** EXERCISE REQUIREMENTS **
Print all of the data exactly, with no line missing.

** RAW DATA **
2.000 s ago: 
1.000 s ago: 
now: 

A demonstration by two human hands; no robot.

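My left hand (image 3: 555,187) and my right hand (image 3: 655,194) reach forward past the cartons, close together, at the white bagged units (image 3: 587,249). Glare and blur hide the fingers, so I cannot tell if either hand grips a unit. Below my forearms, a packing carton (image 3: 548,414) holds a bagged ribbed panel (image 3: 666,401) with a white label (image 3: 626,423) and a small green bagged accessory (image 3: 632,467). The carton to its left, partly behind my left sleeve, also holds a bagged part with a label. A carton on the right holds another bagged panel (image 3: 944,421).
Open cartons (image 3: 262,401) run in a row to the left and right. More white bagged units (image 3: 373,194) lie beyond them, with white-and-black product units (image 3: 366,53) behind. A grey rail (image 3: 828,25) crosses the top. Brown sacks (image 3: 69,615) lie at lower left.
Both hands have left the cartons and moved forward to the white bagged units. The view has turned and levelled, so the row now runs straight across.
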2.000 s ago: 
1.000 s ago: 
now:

** RESPONSE AREA **
2.000 s ago: 
1.000 s ago: 
now: 

A demonstration by two human hands; no robot.

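My left hand (image 3: 555,187) and my right hand (image 3: 655,194) reach forward past the cartons, close together, at the white bagged units (image 3: 587,249). Glare and blur hide the fingers, so I cannot tell if either hand grips a unit. Below my forearms, a packing carton (image 3: 548,414) holds a bagged ribbed panel (image 3: 666,401) with a white label (image 3: 626,423) and a small green bagged accessory (image 3: 632,467). The carton to its left, partly behind my left sleeve, also holds a bagged part with a label. A carton on the right holds another bagged panel (image 3: 944,421).
Open cartons (image 3: 262,401) run in a row to the left and right. More white bagged units (image 3: 373,194) lie beyond them, with white-and-black product units (image 3: 366,53) behind. A grey rail (image 3: 828,25) crosses the top. Brown sacks (image 3: 69,615) lie at lower left.
Both hands have left the cartons and moved forward to the white bagged units. The view has turned and levelled, so the row now runs straight across.
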2.000 s ago: 
1.000 s ago: 
now:

The output is finished and nothing more is needed.